龙虾之父一条推文,Loop 时代终结?
16 小时前 / 阅读约9分钟
来源:36kr
2026年Peter宣告循环工程时代终结,转向图。Loop Engineering成AI编程热门概念,源于Ralph方法。Codex等推出/goal命令,循环用于周期性及长期任务。未来趋势是设计由多个循环组成的图。

“我们还在讨论循环,还是已经转向图了?”

2026 年 7 月 18 日,Peter Steinberger 在 X 平台上用这一句话,悄然宣告了循环工程时代的终结。这条帖子在发布后的两天内获得了 260 万浏览。

六周前,他用“设计能提示 Agent 的循环”获得了 840 万浏览,让全球开发者意识到提示工程的时代正在过去,循环工程才是新的方向。

两条帖子,累计浏览量超过 1100 万次,把 AI 编程领域最热门的讨论推向了下一个节点。

循环的崛起

过去一个月,“Loop Engineering(循环工程)”迅速成为 AI 编程领域的热门概念。

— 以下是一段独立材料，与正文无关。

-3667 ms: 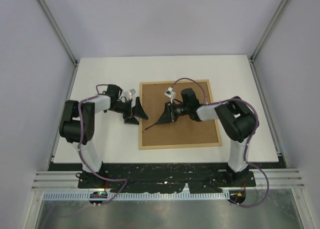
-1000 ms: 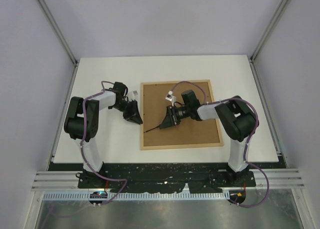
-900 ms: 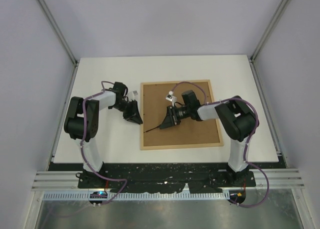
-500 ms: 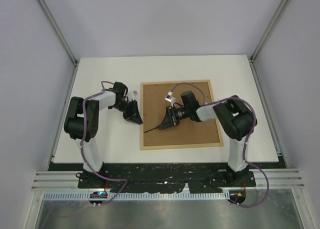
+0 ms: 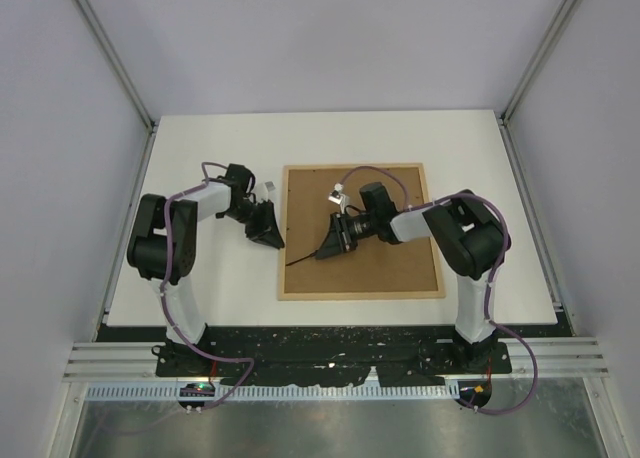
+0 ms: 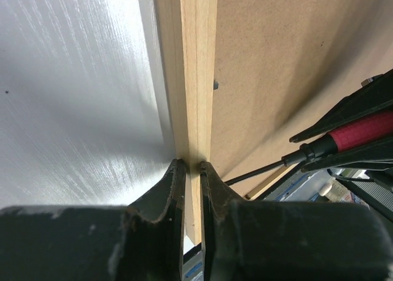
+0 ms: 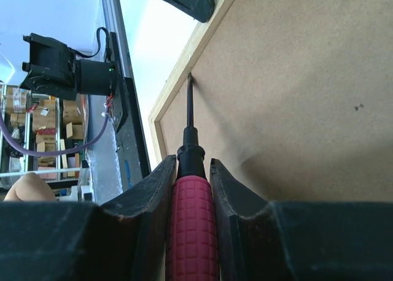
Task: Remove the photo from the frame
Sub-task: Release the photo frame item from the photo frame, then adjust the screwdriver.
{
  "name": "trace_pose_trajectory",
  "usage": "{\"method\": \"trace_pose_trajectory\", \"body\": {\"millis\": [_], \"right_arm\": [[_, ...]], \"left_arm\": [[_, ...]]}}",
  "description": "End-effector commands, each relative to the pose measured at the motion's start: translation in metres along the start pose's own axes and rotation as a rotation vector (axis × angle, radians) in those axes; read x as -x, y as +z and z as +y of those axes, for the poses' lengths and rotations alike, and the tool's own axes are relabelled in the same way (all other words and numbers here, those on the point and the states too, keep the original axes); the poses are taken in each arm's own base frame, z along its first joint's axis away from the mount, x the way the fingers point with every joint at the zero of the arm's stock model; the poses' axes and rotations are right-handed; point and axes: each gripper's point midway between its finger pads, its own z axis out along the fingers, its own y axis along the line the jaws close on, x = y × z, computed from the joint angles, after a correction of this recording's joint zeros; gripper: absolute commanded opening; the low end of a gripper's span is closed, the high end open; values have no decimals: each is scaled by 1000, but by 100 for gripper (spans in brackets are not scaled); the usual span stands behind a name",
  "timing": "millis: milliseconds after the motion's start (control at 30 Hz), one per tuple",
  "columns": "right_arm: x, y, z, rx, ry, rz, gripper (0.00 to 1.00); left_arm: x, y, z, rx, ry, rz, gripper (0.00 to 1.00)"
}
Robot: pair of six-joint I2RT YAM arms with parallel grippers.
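Observation:
The frame (image 5: 395, 266) lies face down on the white table with its brown back up. The photo is hidden under that back. My left gripper (image 5: 271, 238) is shut on the frame's left wooden strip (image 6: 196, 78), one finger on each side of it (image 6: 188, 164). My right gripper (image 5: 328, 248) hovers over the back, shut on a red-handled screwdriver (image 7: 192, 226). The screwdriver's dark shaft (image 5: 304, 259) points to the near left, and its tip rests at the inner edge of the left strip (image 7: 189, 77).
A small metal tab (image 6: 215, 83) sticks out of the left strip over the back board. Grey walls close in the white table (image 5: 200, 148) on three sides. The arm bases and a black rail (image 5: 330, 343) run along the near edge.
The right gripper and screwdriver have crept slightly left, bringing the tip closer to the frame's left strip. The left gripper has kept its hold on that strip and stayed in place.

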Motion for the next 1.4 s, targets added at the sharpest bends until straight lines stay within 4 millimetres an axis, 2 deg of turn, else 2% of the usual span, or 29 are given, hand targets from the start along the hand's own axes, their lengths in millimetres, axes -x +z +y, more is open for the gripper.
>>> {"method": "trace_pose_trajectory", "body": {"millis": [0, 33, 67, 100, 133, 167, 200, 233, 267, 333, 467, 567, 633, 700, 733, 767, 800, 833, 867, 900, 933, 967, 1033, 1100, 1200, 1267, 1300, 1367], "right_arm": [[-4, 25, -10, -129, -14, 13, 8], [8, 29, -5, -157, -57, -6, 8], [5, 28, -6, -187, -38, 12, 8], [22, 30, 3, -213, -88, -15, 8], [23, 30, 7, -232, -86, -10, 8], [39, 32, 19, -249, -119, -33, 8], [34, 35, 24, -270, -97, -4, 8], [52, 38, 33, -299, -112, -23, 8], [49, 41, 38, -319, -97, 6, 8], [66, 51, 62, -318, -116, -1, 8], [72, 65, 93, -279, -111, 23, 8], [74, 63, 93, -297, -133, 23, 8], [80, 51, 84, -314, -147, 8, 8], [97, 25, 72, -337, -145, -52, 8], [98, 16, 65, -346, -133, -65, 8], [111, 0, 60, -355, -150, -107, 8], [110, -8, 51, -374, -150, -117, 8], [122, -23, 46, -394, -191, -154, 8], [120, -30, 35, -425, -195, -162, 8], [131, -42, 30, -442, -232, -198, 8], [126, -46, 19, -468, -226, -201, 8], [132, -54, 13, -488, -246, -225, 8], [130, -60, 3, -494, -229, -234, 8], [133, -66, 7, -462, -201, -246, 8], [138, -73, 27, -359, -182, -246, 8], [143, -88, 38, -288, -143, -262, 8], [141, -89, 49, -225, -137, -246, 8], [141, -96, 60, -153, -97, -244, 8]], "left_arm": [[-6, 15, 31, 139, 20, -4, 0], [-6, 15, 31, 140, 21, -5, 0], [-6, 14, 31, 140, 23, -9, 0], [-6, 14, 32, 144, 19, -9, 0], [-5, 14, 32, 145, 23, -14, 0], [-5, 14, 32, 148, 23, -15, 0], [-5, 14, 32, 151, 26, -16, 0], [-6, 14, 32, 154, 26, -15, 0], [-5, 13, 32, 155, 28, -19, 0], [-5, 13, 32, 157, 31, -21, 0], [-5, 12, 32, 164, 40, -29, 0], [-5, 10, 32, 171, 44, -36, 0], [-3, 8, 30, 165, 48, -40, 0], [-1, 6, 26, 154, 55, -48, 0], [1, 4, 23, 152, 61, -53, 0], [2, 3, 23, 152, 64, -59, 0], [1, 2, 22, 150, 67, -61, 0], [1, 1, 20, 148, 74, -66, 5], [2, 0, 20, 150, 78, -69, 11], [2, 0, 19, 151, 85, -70, 16], [2, 0, 19, 153, 90, -71, 20], [3, 0, 19, 153, 95, -71, 25], [6, -3, 17, 156, 111, -77, 31], [10, -11, 10, 148, 142, -98, 39], [21, -30, -7, 123, 227, -175, 51], [29, -45, -27, 70, 309, -237, 56], [33, -51, -38, 34, 358, -267, 59], [36, -62, -70, -97, 447, -292, 62]]}}
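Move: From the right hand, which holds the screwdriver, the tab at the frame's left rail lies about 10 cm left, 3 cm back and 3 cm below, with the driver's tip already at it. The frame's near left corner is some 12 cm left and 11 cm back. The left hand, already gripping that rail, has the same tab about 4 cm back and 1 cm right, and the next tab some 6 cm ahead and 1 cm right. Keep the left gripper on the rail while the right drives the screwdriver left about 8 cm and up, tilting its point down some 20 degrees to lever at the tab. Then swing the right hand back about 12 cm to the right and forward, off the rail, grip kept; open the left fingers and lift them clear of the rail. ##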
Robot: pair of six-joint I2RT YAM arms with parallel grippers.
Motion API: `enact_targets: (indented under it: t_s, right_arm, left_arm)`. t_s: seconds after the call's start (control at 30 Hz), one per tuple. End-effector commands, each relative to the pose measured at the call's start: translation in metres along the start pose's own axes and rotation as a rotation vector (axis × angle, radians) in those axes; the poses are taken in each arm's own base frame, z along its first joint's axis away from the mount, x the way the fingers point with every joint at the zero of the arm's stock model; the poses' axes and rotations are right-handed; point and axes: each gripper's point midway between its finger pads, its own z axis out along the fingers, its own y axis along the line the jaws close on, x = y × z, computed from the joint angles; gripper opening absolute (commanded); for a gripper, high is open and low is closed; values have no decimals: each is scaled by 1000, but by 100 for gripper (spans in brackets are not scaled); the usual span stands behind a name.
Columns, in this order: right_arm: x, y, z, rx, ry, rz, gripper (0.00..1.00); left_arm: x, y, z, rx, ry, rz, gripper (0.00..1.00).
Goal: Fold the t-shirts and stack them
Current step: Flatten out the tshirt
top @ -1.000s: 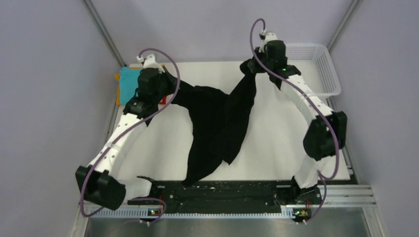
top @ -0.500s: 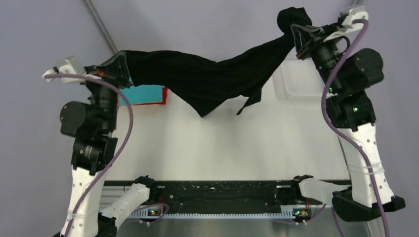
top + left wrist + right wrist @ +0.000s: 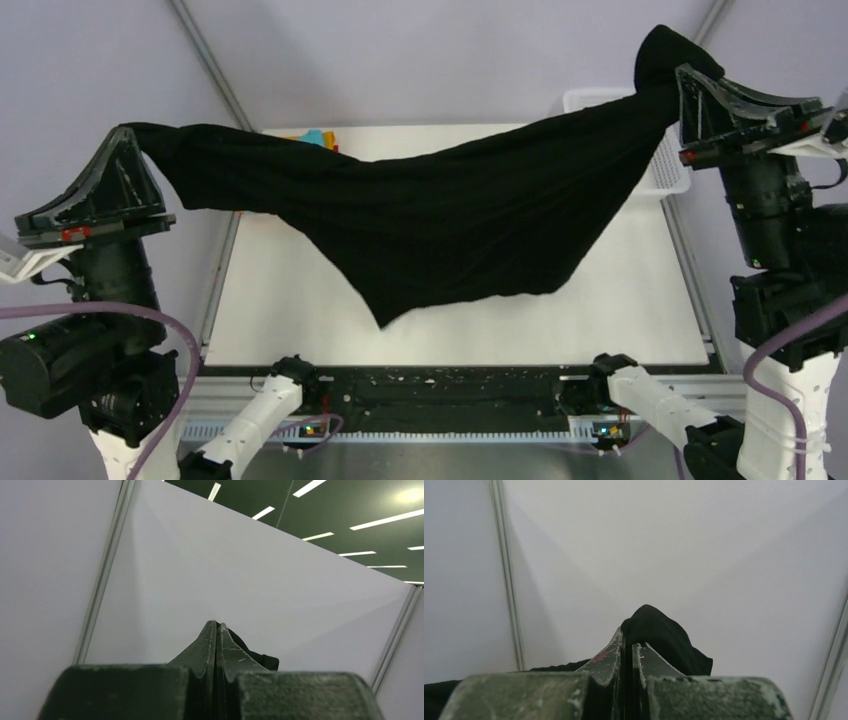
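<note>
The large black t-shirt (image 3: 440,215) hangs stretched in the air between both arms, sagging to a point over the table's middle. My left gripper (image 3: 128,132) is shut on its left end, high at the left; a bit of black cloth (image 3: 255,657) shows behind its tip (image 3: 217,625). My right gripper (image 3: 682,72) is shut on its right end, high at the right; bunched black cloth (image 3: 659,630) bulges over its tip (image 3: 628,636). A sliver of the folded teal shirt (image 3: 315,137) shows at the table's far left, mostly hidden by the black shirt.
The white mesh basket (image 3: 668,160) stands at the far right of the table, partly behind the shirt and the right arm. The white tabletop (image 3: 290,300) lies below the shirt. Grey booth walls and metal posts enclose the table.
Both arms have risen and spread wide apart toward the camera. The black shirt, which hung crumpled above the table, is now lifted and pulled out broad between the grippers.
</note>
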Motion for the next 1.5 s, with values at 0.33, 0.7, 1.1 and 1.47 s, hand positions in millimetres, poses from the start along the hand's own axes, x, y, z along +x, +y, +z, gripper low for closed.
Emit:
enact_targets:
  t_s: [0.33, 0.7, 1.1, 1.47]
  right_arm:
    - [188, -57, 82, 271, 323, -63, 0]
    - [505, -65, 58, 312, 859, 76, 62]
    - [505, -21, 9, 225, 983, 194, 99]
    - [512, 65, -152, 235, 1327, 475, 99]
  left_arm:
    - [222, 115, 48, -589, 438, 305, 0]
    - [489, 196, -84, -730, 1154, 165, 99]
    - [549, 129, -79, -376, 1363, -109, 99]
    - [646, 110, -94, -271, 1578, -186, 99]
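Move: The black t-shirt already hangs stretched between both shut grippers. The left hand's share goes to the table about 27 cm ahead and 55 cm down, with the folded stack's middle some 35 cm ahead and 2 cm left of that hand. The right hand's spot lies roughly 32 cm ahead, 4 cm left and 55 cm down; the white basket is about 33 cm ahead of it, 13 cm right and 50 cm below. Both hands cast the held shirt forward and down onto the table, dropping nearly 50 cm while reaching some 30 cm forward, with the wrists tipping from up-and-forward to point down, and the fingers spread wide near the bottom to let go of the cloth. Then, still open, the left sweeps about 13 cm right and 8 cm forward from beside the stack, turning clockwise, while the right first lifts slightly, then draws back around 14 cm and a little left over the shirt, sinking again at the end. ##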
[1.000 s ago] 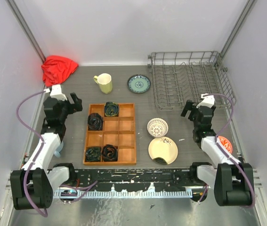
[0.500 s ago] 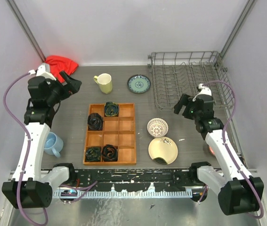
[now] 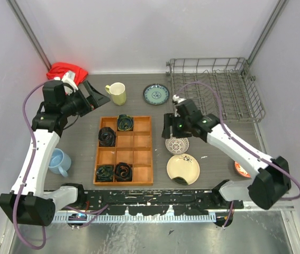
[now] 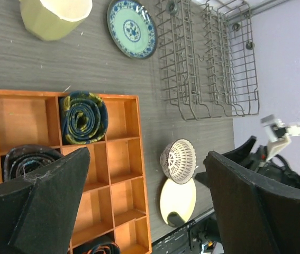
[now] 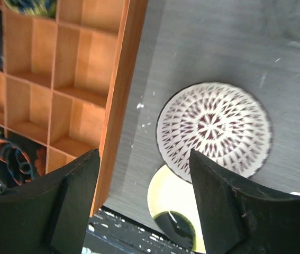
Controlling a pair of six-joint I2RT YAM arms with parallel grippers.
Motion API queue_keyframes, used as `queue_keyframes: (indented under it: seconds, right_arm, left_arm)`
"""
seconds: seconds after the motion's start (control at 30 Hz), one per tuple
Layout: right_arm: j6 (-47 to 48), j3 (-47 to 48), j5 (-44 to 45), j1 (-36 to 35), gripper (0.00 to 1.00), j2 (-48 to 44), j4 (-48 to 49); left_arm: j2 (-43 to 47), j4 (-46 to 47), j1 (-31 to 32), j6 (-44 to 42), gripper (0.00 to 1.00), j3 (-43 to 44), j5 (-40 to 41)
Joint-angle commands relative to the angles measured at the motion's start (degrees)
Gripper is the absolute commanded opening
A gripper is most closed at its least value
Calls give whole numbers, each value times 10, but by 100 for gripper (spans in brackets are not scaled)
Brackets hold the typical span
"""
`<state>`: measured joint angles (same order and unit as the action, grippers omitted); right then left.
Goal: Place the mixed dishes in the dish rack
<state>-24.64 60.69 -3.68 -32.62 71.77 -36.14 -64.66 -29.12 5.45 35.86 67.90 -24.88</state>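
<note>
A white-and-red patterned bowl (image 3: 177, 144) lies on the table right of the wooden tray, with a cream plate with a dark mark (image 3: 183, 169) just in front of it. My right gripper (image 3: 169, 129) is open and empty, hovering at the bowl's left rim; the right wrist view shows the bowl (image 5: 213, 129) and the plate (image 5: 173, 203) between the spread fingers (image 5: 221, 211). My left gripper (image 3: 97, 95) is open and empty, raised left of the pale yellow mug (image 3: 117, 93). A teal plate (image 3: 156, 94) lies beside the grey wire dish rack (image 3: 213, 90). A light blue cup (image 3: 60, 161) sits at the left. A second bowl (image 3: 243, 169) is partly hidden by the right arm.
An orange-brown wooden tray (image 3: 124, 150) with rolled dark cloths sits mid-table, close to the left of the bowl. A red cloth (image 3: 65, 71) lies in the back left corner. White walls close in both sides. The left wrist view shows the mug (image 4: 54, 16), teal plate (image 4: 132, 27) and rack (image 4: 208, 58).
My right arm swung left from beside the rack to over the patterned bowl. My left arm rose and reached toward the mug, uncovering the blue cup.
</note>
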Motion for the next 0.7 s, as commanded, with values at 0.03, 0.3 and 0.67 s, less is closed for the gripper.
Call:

但它真正的起源,要追溯到一年前。2025 年 7 月,软件工程师 Geoffrey Huntley 提出了一种被他称作“Ralph”的方法——一个简单的 Bash 循环,让 Claude 反复执行任务直到目标达成:

while :; do cat PROMPT.md | claude-code ; done

Ralph 方法的核心在于绕过上下文窗口的限制。当时是 2025 年中期,上下文窗口的最大为 20 万 Token。这对于更复杂的任务来说远远不够,因此需要将 Agent 运行拆分为更小的运行单元,然后逐个运行。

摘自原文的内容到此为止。